*Exercise requirements*. Every entry must be given again exactly as it is written.

Source records
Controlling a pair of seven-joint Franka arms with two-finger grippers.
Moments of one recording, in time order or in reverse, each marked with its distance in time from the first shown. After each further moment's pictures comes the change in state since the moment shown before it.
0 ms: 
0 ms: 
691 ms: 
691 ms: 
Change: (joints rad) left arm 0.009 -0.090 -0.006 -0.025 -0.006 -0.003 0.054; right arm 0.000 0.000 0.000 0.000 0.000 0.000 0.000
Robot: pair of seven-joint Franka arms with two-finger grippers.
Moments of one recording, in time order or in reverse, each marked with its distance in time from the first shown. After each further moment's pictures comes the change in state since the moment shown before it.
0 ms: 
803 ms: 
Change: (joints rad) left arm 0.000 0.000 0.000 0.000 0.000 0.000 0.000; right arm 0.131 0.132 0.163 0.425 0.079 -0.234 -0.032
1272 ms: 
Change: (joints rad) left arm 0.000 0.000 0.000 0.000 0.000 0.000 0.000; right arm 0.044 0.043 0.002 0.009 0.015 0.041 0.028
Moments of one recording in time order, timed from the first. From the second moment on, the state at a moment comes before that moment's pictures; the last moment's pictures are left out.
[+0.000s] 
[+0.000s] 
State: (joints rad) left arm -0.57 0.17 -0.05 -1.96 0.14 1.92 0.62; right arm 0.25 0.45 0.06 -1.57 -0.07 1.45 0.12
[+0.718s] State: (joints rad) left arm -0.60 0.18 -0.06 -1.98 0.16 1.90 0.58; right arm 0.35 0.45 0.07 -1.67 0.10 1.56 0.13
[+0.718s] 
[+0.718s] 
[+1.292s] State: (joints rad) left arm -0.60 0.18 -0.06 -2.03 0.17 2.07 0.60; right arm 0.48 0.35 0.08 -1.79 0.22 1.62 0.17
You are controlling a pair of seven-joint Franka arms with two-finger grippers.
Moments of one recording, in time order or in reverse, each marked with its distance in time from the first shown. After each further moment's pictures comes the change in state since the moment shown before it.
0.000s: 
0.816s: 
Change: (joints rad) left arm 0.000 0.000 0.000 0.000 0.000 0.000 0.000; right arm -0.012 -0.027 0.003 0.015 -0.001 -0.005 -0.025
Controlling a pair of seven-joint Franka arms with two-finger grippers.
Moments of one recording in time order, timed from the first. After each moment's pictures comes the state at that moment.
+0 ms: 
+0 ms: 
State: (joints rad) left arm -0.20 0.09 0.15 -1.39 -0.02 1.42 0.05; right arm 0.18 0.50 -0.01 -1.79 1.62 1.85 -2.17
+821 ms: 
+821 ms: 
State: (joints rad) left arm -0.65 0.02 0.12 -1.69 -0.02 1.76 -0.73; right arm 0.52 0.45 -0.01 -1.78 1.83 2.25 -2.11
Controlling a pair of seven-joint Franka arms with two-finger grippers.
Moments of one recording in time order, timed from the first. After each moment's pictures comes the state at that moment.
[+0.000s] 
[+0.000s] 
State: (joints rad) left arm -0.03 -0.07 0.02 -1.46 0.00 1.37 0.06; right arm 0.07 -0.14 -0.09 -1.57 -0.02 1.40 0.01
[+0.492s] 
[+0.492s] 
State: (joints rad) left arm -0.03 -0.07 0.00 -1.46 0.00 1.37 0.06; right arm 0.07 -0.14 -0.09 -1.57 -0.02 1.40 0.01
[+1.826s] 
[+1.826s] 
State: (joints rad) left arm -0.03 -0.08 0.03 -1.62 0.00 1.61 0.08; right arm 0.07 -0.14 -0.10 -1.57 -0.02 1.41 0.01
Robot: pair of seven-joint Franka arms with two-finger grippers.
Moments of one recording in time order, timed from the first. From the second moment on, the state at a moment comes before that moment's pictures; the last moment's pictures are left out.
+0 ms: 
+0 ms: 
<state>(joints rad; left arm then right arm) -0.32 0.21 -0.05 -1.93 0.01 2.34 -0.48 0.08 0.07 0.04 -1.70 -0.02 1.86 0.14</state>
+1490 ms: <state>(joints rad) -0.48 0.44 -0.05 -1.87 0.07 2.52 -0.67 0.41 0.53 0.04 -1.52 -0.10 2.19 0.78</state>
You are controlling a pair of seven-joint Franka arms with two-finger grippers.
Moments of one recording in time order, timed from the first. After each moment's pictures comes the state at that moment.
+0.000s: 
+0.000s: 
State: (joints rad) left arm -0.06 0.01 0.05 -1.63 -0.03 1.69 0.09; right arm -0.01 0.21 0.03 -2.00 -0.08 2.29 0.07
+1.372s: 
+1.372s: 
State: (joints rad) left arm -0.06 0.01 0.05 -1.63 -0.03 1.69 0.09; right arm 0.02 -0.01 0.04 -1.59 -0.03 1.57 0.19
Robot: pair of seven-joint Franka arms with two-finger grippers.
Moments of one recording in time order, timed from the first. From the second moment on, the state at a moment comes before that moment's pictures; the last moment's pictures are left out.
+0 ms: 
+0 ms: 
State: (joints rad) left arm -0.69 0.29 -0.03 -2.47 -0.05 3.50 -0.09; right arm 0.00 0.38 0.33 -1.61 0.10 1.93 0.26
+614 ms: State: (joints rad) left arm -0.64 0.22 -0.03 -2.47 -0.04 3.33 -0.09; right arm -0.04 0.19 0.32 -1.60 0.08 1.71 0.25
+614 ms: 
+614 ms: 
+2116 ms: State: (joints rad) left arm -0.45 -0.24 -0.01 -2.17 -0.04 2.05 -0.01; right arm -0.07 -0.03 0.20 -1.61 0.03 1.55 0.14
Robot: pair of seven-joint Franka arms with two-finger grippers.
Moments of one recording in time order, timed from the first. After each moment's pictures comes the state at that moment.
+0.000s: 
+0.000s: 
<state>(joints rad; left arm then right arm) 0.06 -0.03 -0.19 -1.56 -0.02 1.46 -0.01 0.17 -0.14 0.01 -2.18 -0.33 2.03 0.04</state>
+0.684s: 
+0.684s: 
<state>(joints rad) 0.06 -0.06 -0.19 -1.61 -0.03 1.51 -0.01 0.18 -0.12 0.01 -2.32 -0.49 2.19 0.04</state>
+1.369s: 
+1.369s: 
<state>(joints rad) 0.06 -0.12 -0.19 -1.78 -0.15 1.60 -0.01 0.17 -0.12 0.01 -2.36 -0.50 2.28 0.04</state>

*Answer area*.
Controlling a pair of seven-joint Franka arms with two-finger grippers.
Moments of one recording, in time order or in reverse, each marked with its distance in time from the first shown. After each further moment's pictures comes the change in state since the moment shown before it.
0 ms: 
0 ms: 
691 ms: 
691 ms: 
Change: (joints rad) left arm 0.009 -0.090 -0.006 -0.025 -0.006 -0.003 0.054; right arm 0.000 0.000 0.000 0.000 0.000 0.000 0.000
Robot: pair of seven-joint Franka arms with two-finger grippers.
Moments of one recording, in time order or in reverse, each marked with its distance in time from the first shown. After each further moment's pictures comes the change in state since the moment shown before it.
0 ms: 
803 ms: 
Change: (joints rad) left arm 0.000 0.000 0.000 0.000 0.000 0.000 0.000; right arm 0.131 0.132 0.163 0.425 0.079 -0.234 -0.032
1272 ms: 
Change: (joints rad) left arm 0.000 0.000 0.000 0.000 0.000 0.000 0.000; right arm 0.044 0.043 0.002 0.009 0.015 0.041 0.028
Moments of one recording in time order, timed from the first. From the second moment on, the state at a moment comes before that moment's pictures; the last moment's pictures are left out.
[+0.000s] 
[+0.000s] 
State: (joints rad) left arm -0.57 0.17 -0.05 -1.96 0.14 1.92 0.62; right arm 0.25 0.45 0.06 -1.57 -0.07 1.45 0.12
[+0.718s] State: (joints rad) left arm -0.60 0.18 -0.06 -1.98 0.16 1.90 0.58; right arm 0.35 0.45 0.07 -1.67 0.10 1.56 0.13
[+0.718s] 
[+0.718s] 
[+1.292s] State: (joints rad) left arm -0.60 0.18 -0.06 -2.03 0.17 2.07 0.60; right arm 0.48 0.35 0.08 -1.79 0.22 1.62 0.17
You are controlling a pair of seven-joint Franka arms with two-finger grippers.
Moments of one recording, in time order or in reverse, each marked with its distance in time from the first shown. After each further moment's pictures comes the change in state since the moment shown before it.
0.000s: 
0.816s: 
Change: (joints rad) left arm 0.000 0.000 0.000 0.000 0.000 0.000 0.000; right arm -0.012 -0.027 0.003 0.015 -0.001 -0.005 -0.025
Controlling a pair of seven-joint Franka arms with two-finger grippers.
Moments of one recording in time order, timed from the first. After each moment's pictures comes the state at that moment.
+0 ms: 
+0 ms: 
State: (joints rad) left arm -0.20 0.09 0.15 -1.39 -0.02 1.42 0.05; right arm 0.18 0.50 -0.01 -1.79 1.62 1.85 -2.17
+821 ms: 
+821 ms: 
State: (joints rad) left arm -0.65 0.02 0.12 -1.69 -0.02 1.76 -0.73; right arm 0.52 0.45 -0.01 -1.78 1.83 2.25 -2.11
Controlling a pair of seven-joint Franka arms with two-finger grippers.
Moments of one recording in time order, timed from the first. After each moment's pictures comes the state at that moment.
[+0.000s] 
[+0.000s] 
State: (joints rad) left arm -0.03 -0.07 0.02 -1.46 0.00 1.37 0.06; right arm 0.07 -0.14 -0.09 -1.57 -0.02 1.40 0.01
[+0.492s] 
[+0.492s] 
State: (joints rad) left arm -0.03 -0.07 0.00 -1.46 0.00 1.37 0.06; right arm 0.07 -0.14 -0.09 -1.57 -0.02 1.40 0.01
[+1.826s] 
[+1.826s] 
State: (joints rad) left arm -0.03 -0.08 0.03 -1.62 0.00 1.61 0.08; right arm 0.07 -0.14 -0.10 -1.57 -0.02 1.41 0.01
Robot: pair of seven-joint Franka arms with two-finger grippers.
Moments of one recording in time order, timed from the first. From the second moment on, the state at a moment comes before that moment's pictures; the last moment's pictures are left out.
+0 ms: 
+0 ms: 
<state>(joints rad; left arm then right arm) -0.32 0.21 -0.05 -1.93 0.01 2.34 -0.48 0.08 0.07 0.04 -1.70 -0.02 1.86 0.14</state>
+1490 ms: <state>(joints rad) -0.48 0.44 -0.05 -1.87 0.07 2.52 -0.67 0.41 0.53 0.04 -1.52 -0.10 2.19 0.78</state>
You are controlling a pair of seven-joint Franka arms with two-finger grippers.
Moments of one recording in time order, timed from the first. After each moment's pictures comes the state at that moment.
+0.000s: 
+0.000s: 
State: (joints rad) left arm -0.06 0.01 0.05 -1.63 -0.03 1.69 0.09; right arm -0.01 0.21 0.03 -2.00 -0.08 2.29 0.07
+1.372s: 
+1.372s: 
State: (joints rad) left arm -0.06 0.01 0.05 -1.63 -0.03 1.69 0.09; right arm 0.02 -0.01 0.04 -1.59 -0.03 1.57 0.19
Robot: pair of seven-joint Franka arms with two-finger grippers.
Moments of one recording in time order, timed from the first. From the second moment on, the state at a moment comes before that moment's pictures; the last moment's pictures are left out.
+0 ms: 
+0 ms: 
State: (joints rad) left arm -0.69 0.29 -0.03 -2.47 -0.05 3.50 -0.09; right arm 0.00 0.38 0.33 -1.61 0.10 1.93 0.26
+614 ms: State: (joints rad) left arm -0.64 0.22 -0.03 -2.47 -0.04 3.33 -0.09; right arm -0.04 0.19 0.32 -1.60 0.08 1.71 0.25
+614 ms: 
+614 ms: 
+2116 ms: State: (joints rad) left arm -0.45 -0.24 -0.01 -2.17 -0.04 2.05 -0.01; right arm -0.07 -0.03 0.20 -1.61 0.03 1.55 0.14
Robot: pair of seven-joint Franka arms with two-finger grippers.
Moments of one recording in time order, timed from the first. After each moment's pictures comes the state at that moment.
+0.000s: 
+0.000s: 
<state>(joints rad; left arm then right arm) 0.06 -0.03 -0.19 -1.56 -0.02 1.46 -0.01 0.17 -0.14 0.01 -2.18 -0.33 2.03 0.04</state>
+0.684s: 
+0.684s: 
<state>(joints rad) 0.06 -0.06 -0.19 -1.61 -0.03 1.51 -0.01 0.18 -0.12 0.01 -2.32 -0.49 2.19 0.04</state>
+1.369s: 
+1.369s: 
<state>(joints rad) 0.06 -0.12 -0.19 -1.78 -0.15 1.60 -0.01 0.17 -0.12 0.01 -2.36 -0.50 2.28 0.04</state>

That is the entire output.